你放心吧,罗家的账册他们查不到什么的,相反,他们说不定还在所谓的库房那守株待兔,就等着本王的人去,好逮个正着。”
崔致远连忙拍马,“是在下多虑了,远不及王爷想的周到。”
康亲王白了他一眼,“吃一堑长一智,本王多次行事受阻,总得多想一步。”
顿了顿,他又道,“不过罗家送来的那些生辰礼。。。。。东西不错,王妃都留着了,你去她那收起来,能融了的重新打,不能融的,干脆都毁了。”
“是。”
“至于本王收到的那些。。。。。。”
康亲王面露为难,“转送给旁人的有不少,你一一去送信提醒,还在库房的,想方设法处置了,切不可让人发现。

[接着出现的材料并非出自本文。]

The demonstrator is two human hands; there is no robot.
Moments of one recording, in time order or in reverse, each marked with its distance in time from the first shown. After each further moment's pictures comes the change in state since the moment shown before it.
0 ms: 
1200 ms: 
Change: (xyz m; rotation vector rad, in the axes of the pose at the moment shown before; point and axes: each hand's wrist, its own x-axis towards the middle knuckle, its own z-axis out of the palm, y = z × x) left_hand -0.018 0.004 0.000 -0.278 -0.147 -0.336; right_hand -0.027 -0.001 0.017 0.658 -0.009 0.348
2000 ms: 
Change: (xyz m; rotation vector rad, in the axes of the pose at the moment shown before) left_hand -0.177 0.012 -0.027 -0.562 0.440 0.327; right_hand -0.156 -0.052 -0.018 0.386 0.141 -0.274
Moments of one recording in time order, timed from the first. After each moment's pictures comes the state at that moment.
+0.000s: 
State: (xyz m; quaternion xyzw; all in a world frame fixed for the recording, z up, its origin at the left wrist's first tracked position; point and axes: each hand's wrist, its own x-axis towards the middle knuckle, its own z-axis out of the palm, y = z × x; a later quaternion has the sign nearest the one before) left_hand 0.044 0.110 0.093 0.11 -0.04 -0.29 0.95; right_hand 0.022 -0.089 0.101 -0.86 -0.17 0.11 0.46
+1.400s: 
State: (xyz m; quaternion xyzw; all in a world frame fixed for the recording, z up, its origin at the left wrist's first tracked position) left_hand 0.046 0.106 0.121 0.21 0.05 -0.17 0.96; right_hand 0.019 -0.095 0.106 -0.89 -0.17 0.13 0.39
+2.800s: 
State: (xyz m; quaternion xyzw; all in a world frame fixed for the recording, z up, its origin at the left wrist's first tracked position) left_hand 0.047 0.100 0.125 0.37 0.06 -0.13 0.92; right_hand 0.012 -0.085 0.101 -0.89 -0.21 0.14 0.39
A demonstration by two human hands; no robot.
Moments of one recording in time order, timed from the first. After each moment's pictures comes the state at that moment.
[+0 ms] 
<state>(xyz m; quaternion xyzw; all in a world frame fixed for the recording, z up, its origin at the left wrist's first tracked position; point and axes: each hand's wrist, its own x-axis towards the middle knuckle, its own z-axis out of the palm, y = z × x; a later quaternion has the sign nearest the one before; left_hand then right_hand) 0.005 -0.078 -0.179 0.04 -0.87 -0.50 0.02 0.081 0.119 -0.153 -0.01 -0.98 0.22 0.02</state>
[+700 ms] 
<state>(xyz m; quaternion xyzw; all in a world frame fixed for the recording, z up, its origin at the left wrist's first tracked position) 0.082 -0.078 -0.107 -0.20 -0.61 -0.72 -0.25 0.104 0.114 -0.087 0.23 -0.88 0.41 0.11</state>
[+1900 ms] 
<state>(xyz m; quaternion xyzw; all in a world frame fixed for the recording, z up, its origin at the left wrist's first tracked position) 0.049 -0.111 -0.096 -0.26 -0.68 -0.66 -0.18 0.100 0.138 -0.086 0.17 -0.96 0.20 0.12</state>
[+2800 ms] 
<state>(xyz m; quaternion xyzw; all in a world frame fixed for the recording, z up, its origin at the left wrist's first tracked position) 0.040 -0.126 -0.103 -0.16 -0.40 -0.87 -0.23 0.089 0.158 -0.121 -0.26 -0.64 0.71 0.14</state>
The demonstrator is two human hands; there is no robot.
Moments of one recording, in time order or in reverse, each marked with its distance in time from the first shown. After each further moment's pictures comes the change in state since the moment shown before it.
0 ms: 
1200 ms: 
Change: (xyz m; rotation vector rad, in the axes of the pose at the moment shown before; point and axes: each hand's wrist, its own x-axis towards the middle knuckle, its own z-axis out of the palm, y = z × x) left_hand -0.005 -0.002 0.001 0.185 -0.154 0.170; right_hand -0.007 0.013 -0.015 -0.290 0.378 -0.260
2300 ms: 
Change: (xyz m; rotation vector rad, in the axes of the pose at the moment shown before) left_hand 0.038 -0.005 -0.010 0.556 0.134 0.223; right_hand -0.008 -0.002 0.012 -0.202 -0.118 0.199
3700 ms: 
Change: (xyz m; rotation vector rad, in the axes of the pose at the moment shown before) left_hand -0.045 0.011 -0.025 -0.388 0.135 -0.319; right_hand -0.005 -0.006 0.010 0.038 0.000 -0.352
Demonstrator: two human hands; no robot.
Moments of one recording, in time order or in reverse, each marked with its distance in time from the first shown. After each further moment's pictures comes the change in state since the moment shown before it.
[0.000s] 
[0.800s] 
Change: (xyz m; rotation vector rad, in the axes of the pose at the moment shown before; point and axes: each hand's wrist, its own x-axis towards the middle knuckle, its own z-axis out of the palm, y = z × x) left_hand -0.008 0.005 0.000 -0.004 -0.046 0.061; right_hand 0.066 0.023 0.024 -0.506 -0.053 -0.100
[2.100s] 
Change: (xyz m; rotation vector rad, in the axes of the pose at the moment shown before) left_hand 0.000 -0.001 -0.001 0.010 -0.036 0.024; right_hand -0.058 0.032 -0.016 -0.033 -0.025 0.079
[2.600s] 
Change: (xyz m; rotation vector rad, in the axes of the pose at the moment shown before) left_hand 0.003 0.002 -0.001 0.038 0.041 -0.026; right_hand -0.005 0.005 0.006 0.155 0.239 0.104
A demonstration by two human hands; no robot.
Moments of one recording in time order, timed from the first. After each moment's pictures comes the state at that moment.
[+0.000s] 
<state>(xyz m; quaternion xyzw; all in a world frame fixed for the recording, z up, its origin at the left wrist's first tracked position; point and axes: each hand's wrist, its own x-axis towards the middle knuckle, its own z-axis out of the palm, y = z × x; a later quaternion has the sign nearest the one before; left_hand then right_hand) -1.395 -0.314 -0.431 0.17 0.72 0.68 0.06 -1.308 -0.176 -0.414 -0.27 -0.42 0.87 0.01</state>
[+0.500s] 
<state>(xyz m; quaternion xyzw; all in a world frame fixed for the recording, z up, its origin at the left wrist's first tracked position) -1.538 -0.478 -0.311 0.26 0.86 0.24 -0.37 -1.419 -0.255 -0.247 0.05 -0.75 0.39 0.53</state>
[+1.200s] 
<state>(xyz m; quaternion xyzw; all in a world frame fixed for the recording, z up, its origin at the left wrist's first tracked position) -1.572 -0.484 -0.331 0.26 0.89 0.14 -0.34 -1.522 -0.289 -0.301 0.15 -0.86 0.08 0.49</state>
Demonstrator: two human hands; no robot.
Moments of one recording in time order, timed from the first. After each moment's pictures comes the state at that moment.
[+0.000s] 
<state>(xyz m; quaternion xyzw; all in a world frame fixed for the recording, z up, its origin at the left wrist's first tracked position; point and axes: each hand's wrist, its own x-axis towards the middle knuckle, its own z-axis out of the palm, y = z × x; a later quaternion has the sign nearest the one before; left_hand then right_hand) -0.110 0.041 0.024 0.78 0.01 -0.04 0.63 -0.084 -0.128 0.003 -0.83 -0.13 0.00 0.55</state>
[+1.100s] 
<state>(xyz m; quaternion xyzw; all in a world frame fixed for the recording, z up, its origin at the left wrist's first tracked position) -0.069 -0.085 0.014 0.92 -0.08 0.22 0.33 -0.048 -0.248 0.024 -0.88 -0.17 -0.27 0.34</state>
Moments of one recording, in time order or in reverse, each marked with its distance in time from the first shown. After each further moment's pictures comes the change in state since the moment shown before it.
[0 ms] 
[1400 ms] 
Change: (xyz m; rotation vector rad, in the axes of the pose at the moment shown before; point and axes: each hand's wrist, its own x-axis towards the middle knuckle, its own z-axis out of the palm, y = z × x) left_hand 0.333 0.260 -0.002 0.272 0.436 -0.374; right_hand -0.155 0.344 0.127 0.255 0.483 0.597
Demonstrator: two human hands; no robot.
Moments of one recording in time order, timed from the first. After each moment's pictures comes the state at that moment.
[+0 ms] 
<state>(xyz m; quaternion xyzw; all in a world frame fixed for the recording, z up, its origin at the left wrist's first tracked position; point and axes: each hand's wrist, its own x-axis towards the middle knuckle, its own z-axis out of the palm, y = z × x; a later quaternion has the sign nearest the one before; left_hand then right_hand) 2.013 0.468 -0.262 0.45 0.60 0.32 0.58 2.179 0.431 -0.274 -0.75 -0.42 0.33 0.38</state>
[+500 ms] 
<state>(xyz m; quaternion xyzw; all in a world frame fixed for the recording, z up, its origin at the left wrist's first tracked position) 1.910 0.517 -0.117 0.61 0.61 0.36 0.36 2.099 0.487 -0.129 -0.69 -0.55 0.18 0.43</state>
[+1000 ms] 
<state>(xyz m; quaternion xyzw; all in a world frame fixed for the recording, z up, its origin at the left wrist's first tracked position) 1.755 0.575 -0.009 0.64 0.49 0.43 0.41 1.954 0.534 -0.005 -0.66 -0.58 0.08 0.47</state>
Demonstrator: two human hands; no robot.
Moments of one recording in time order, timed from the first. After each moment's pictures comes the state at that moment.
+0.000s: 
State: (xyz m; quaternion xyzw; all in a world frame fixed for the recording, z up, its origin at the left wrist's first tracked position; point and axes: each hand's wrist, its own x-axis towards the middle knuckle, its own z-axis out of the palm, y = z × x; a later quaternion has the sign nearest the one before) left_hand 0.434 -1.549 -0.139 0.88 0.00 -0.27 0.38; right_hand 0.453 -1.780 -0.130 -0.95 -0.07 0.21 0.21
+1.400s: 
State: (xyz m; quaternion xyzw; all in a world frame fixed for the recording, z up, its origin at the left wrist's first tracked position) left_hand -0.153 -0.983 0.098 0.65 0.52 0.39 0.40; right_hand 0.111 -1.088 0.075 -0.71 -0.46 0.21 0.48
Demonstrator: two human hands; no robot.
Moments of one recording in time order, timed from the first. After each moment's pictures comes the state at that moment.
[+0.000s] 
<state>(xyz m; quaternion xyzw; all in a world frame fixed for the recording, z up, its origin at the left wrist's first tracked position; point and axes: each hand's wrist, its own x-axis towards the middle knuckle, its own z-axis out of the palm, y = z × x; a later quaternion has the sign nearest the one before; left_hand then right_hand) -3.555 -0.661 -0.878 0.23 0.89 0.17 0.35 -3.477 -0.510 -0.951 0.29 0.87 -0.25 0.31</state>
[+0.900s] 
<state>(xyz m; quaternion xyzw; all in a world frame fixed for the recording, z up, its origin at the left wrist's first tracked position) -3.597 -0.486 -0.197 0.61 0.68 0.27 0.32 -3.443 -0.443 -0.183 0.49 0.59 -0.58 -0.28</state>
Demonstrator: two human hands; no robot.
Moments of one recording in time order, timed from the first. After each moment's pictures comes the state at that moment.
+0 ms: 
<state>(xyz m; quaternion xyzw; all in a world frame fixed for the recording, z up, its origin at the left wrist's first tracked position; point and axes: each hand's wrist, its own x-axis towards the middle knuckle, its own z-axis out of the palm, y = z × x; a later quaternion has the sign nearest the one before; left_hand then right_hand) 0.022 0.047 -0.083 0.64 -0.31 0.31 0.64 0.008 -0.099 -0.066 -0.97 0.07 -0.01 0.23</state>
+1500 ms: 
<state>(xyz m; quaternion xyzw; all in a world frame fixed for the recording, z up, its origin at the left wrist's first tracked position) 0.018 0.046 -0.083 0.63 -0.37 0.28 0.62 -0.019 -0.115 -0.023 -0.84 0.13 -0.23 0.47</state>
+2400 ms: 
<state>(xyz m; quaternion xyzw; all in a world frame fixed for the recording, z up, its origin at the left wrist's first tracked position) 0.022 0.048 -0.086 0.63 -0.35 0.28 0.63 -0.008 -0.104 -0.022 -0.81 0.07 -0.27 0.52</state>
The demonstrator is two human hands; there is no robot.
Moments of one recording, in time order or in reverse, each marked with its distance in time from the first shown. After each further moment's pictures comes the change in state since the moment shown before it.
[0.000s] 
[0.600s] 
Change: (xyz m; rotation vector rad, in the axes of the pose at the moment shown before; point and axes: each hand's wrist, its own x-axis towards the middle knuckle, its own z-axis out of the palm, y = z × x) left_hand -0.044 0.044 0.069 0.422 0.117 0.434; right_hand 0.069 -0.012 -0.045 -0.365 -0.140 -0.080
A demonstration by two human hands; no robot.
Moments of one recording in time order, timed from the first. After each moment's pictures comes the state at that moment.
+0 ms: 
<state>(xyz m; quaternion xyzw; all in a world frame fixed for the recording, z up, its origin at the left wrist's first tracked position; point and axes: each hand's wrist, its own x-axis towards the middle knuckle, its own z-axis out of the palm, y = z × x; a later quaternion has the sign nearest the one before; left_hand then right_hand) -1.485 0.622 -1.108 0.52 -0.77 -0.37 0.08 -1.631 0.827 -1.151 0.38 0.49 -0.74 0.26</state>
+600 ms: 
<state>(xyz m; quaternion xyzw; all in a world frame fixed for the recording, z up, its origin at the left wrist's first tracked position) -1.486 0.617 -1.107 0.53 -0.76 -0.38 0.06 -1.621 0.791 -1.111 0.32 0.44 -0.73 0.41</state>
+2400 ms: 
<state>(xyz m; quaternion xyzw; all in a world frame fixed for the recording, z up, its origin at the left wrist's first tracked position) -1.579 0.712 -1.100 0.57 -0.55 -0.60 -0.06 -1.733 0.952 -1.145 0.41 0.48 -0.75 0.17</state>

”
“是!”
交代完这些,康亲王心口郁气仍未散去,他越想越不甘心,“留在陆启霖身边那个如何了?”
崔致远摇头,“许久都未递回有用的讯息。”
“又一个废物。”康亲王嫌弃道,“既然毫无进展,那就不用留在姓陆的身边了,让她找个机会,从陆启霖身边取点有用的东西,直接脱身吧。”
“是。”
崔致远又问,“可要处罚?”
康亲王拧眉,“算了,养一个太费银子,送她去该去的地方,当初本王就说了,那陆启霖不过是个毛头小子,不吃这一套的。”
崔致远连连讨饶,“是在下的错,在下想着那楚博源都能用美人计降服,以为那陆启霖也行。。。。。。确实年纪小了好几岁,此法不得用。”
康亲王挥挥手,“你们出去吧,本王要给卢显写一封亲笔信。”
天佑帝不知道抽什么疯。
便是知道他和卢显有来往,那也该装作不知,或者私下百般阻挠。天佑帝倒好,居然正大光明帮他们牵住了线。
让他不得不在心里猜测,天佑帝到底是何目的?
是正大光明的敲打警告?是顺理成章的要质子?还是误打误撞的巧合安排?
他得与卢显通声气,以后行事可要。。。。。。
提笔蘸墨,康亲王还未落笔,就听见外头有人报,“王爷,西北有信来。”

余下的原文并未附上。